First: Forget everything you thought you knew about Italian food.
You think bologna comes from Bologna? I mean, technically yes, but I want you to forget about that word entirely. You haven’t tried real *Mortadella* yet.
Bolognese sauce? They just call it *ragù* here, and it doesn’t come with spaghetti, for heaven’s sake. It’s served with fresh egg pasta like tagliatelle, and once you try it the right way, you’ll wonder what the rest of the world has been doing all this time. The best part? You don’t have to look for a fancy place to get it, the best one I tried came in a fucking cardboard box! How cool is that?!
But here’s the deal: I’m not going to give you a list of “the top 5 restaurants in Bologna.” That’s not how we roll, you should know this by now if you’ve been following along, and if you’re new here, welcome! and subscribe for more deep dives on Italian experiences by 👇 on that button there.
Coming back to the recommended places in Bologna, yeah, I’m not giving you any.
Everyone and their dog has already written those, and chances are they’ve all sent you to the same 3 trattorie where you'll stand in line behind a group of food vloggers. Instead, I’m giving you permission to get lost. Wander into a place with handwritten menus and order something you can't pronounce. Trust me, Bologna rewards the curious and punishes the picky.
Want a hint? Follow your nose and look for where the older locals are eating.
We will be covering a lot more about food in a future post so make sure to come back for seconds later.
And the Portici
You may have heard that Bologna has portici (or Porticos in English). You heard right! Portici are those covered walkways that run through the entire city like veins through a very stylish body and there’s a lot of them.
Over 60 kilometers of them, to be exact.
That’s the kind of architectural overachieving we love to see. These stunning pieces of history are UNESCO-recognized, but more importantly, they’re your best friend when it rains or you just can’t deal with the sun on your face (relatable).

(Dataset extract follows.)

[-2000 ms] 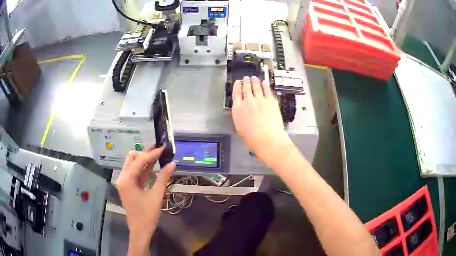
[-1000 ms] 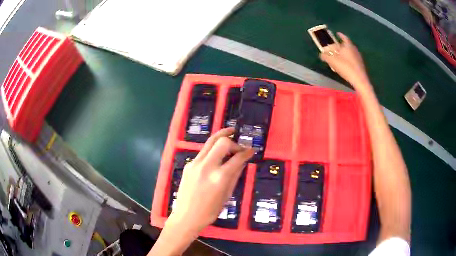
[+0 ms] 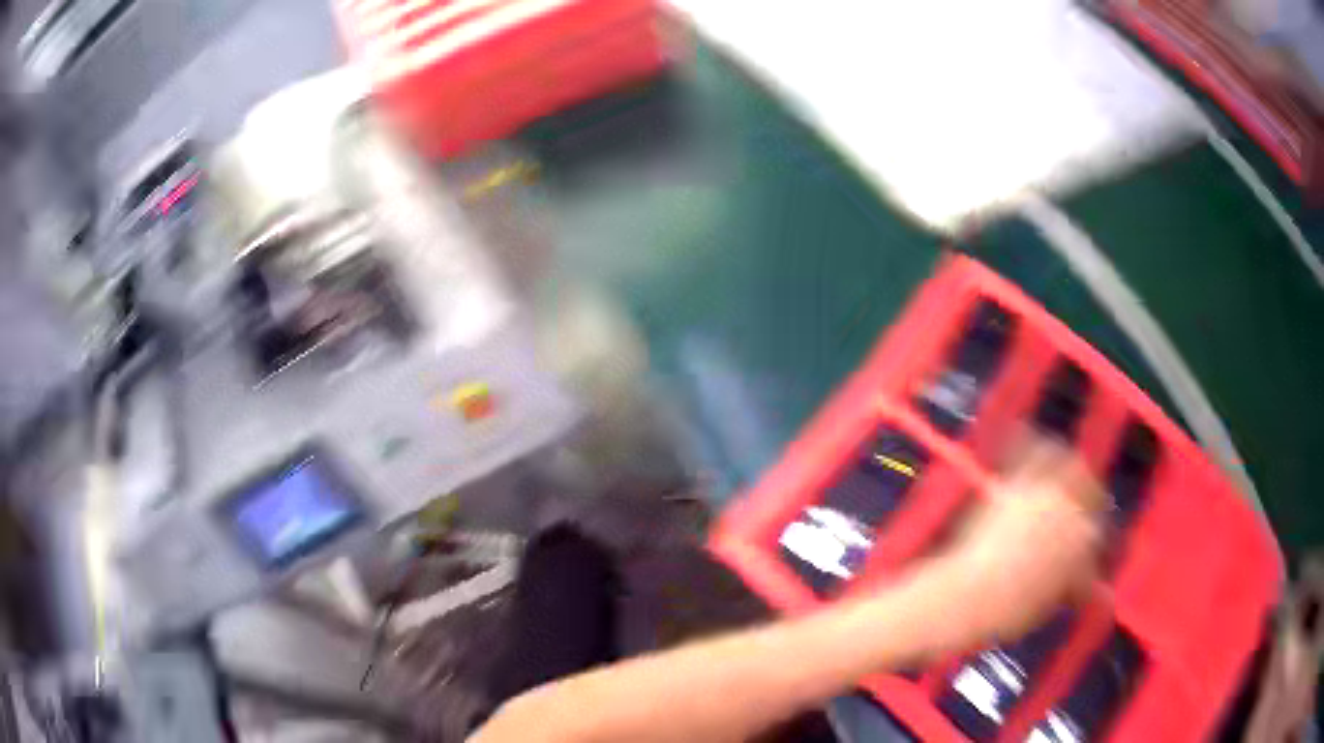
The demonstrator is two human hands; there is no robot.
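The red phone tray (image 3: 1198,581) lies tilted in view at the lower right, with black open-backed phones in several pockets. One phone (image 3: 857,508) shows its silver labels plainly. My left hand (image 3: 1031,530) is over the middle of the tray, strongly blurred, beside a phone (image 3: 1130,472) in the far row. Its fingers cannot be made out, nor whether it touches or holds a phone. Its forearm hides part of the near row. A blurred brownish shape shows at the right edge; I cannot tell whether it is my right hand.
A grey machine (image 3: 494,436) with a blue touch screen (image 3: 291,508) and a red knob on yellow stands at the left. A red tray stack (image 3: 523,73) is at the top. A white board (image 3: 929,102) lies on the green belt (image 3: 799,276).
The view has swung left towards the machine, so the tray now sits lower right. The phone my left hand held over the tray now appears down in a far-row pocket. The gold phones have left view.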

Don’t just walk under them, look up, look around. Some hide frescoes, madonnas, random graffiti, or secret pieces of history. We looked like idiots looking up, a lot, but to be fair everyone with eyes does too.
And one tower is crooked
Sure, Pisa has its leaning tower. Cute. Bologna has two. **Le Due Torri**, the city’s iconic twin towers, are the punk-rock older cousins of the Pisa one. Kind of sketchy, very cool, and a little unstable (relatable again).
You can sometimes climb one of them (the Asinelli) for a great view of the city’s red rooftops. When we visited, it was closed for construction but it might be open now!Just be warned: it’s a leg day activity.
Fun fact: The other tower, Garisenda, leans so precariously that even Dante mentioned it in the Divine Comedy,
Nothing like some structural anxiety to keep things spicy.
And finally, it’s all about the vibe
Bologna doesn’t reveal herself all at once. She’s not here to wow you with fountains and gladiator costumes. Instead, she wants you to linger. Sit on the steps of Piazza Santo Stefano with a gelato and zero agenda. Stumble into a feminist bookshop or advising street poster, a vintage record store, or a wine bar full of students and old academics arguing. Feel smug that you’re in on the secret.
Because here’s the thing: Bologna isn’t trying to be your favorite city, she doesn’t even care, isn’t that what makes most cool?
See you next week to talk about what to eat around here.
Ciao pues.
Raf
I learned a beautiful saltarello dance from this city! Gorgeous and medieval. I preserve Italian dances here in the USA. But I study in Italy every year or so. Nice to meet you!
Bologna has been on my list for a long time, I feel inspired to make sure it’s included in my next trip to Italy.